Deuxièmement, des moyens. Nous devons faire de la lutte contre les incendies une cause nationale et l’Etat doit dégager, enfin et rapidement, les moyens nécessaires pour permettre à l’ensemble des acteurs concernés, notamment les SDIS, d’assumer avec efficacité leurs missions. Les feux de cet été ont illustré tout à la fois la capacité de résilience mais aussi les limite de notre modèle de protection civile. Il convient de rappeler que le financement de la sécurité civile repose essentiellement sur les dépenses locales. Le budget consolidé des services départementaux d'incendie et de secours s’élevait en 2021 à 5,7 milliards d'euros, dont 2/3 financé par les collectivités territoriales, et notamment par les Départements. Or nous le constatons tous, la multiplication du nombre de feux, mais également leur intensité et la mise en place de la doctrine de réponse « vite et fort » dès le premier départ de feu, nécessitent un renforcement massif des moyens disponibles, en hommes et en matériel. Le Président de la République a annoncé le déblocage d’une enveloppe spéciale de 400 M€, - 150 millions d'€ pour les services de secours à travers un "pacte de programmation de défense locale" destiné notamment à compenser le cout du matériel détruit ou endommagé cet été, - 250 millions d'€ pour un réarmement aérien d'urgence.

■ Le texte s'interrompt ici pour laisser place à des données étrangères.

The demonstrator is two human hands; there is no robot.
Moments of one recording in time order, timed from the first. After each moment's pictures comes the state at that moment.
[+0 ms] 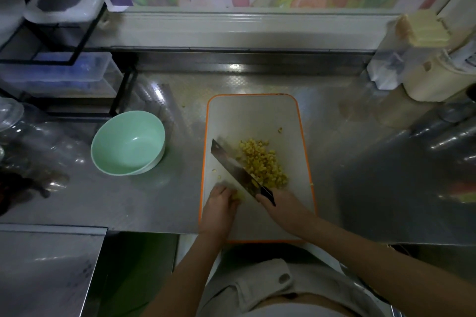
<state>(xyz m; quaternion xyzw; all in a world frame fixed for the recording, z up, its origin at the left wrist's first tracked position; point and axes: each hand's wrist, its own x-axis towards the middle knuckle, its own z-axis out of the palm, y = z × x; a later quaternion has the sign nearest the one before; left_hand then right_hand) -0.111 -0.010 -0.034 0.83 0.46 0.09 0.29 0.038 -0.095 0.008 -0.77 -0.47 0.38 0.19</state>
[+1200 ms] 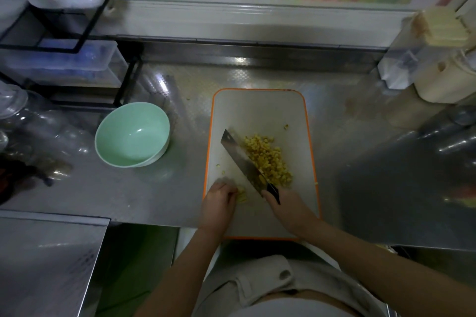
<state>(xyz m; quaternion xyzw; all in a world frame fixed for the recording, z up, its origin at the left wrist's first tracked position) -0.117 -0.003 -0.041 0.83 0.46 0.12 0.29 0.036 -0.097 -0.004 -0.79 -0.43 0.38 0.21</state>
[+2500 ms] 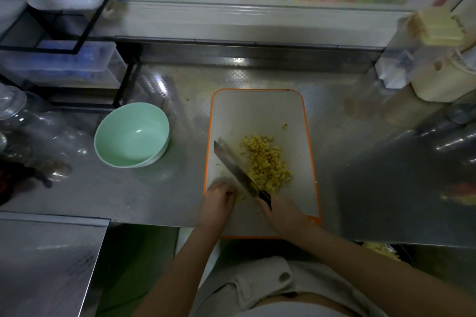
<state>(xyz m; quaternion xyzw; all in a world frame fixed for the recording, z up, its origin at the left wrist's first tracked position) -0.120 0.002 -0.038 0.83 0.45 0.11 0.30 0.019 -0.099 0.002 -0.79 -0.47 0.36 0.16</state>
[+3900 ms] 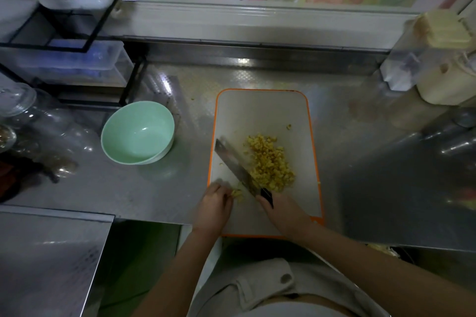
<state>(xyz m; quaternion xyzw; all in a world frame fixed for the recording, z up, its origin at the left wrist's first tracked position) -0.136 -0.002 -0.046 0.83 0.46 0.10 0.31 0.020 -0.096 -0.003 -0.78 -0.47 0.38 0.19</state>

C’est une première étape qu’il faut saluer, mais ces moyens dégagés ne sont clairement pas à la hauteur des enjeux et des défis à venir ! A titre d’exemple, les SDIS disposent seulement de 3 700 camion-citerne feux de forêt sur l’ensemble du territoire national, alors qu’il en faudrait 10 000 selon la Fédération nationale des sapeurs-pompiers de France. Pour mémoire, le cout unitaire de ces équipements est estimé à 200 000€. De même, la fédération estime à 250 000 sapeurs-pompiers volontaires et 50 000 sapeurs-pompiers professionnels le nombre de pompiers nécessaires pour apporter une réponse opérationnelle à la hauteur des enjeux à l’horizon 2027. Plusieurs propositions ont été avancées pour enfin donner aux SDIS les moyens financiers dont ils ont besoin et favoriser le recrutement de nouveaux effectifs.

Augmentation de la part de TSCA attribuée aux départements par un rééquilibrage entre les différents bénéficiaires sans forcément de hausses d’impôts - Exonération du malus écologique à l’achat de véhicules - Exonération de la taxe intérieure de consommation sur les produits énergétiques .

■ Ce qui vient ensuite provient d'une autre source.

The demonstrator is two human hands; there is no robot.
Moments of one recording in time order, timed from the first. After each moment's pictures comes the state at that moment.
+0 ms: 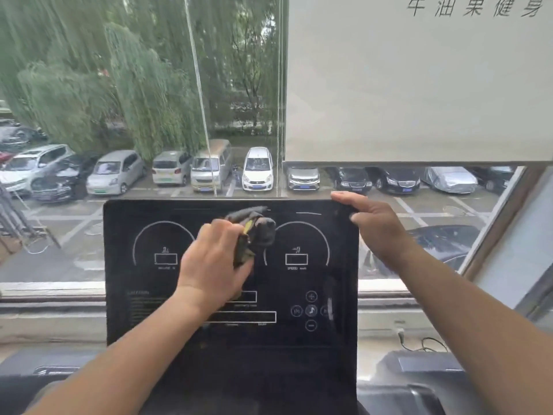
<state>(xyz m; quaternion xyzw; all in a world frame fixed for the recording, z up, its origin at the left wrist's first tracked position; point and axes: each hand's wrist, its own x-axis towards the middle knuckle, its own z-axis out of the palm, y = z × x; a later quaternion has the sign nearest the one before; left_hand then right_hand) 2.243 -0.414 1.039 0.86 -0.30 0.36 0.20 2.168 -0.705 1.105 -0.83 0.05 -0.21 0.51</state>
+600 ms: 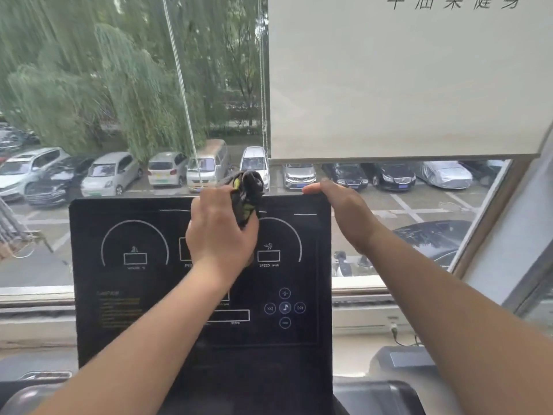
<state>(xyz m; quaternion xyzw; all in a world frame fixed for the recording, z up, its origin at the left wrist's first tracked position) 2.229 -0.500 1.076 0.87 -0.15 0.36 0.30 2.180 -0.726 1.109 -0.83 -0.01 -0.17 0.53</state>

  • - Exonération fiscale ou sociale pour les employeurs de sapeurs-pompiers volontaires et/ou complément de la subrogation versée à l’employeur. Il convient de les examiner rapidement. Oui, les moyens supplémentaires nécessaires ont un cout certain, mais ils doivent être rapportés à la « valeur du sauvé ». En ce qui concerne plus particulièrement le massif forestier des Landes de Gascogne, nous proposons que ce massif devienne un « territoire pilote » face aux risques feux de forêt mais également aux risques climatiques. Nous proposons également que soit pré-positionnées sur nos territoires durant la période critique des forces d’intervention aériennes qui pourront ainsi rayonner sur l’ensemble du SudOuest. La multiplication de « pélicandromes » ou de points de ravitaillement sont intéressants, mais ils ne sont pas suffisants.

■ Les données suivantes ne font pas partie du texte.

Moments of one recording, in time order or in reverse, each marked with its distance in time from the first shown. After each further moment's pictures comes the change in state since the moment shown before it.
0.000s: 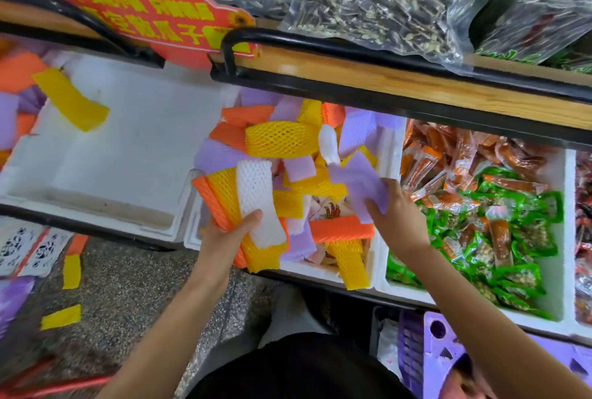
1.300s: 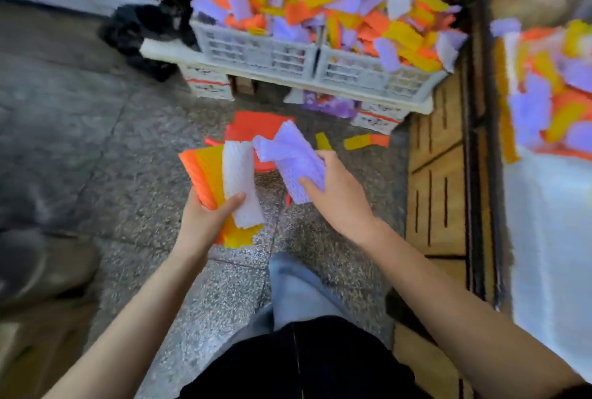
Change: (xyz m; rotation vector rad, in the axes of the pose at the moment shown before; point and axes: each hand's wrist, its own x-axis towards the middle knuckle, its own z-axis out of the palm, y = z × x) left_hand -0.319 -0.262 -0.475 -0.665 1.353 -0.016; right_hand -0.438 -0.486 0.313 -0.120 -1.003 -1.407
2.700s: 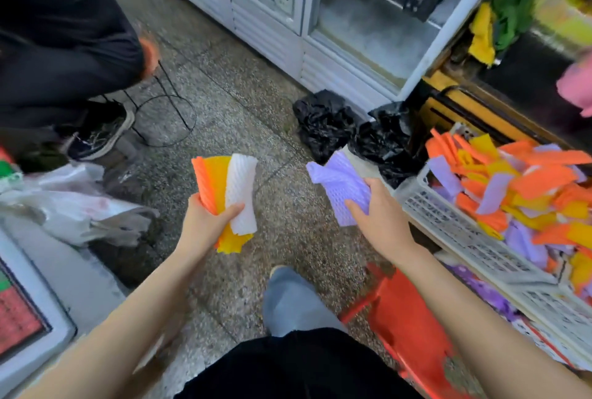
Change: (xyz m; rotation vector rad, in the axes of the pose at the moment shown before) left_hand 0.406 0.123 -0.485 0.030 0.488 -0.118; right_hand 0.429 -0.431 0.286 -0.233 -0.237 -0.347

  • Nous demandons également la création d’une unité d’intervention de la sécurité civile dans la région du massif des Landes de Gascogne. Ces renforcements par l’Etat des moyens des SDIS des territoires des Landes de Gascogne mais plus globalement des SDIS de France est une urgence absolue; La sécurité civile ne pourra continuer à être financée essentiellement par les collectivités et acteurs locaux ! Les Présidentes et Présidents de SDIS sont tous en train de préparer leur budget 2023 et en leur nom je tire aujourd’hui publiquement la sonnette d’alarme. De nombreux SDIS se trouvent aujourd’hui dans l’obligation d’envisager d’augmenter les contributions des Départements et du bloc communal de plus de 10% pour uniquement faire face à l’explosion du cout de l’énergie et du carburant ! Il est à ce titre indispensable que les SDIS puissent bénéficier d’un bouclier tarifaire au regard de leurs missions, ce qui n’est pas le cas aujourd’hui ! Je conclurai en citant mon collègue et ami Jean-Luc Gleyze : « Il n’est pas acceptable que notre massif, patrimoine forestier commun venu des générations antérieures soit parti en fumée pour rien. » C’est notre responsabilité, c’est notre devoir.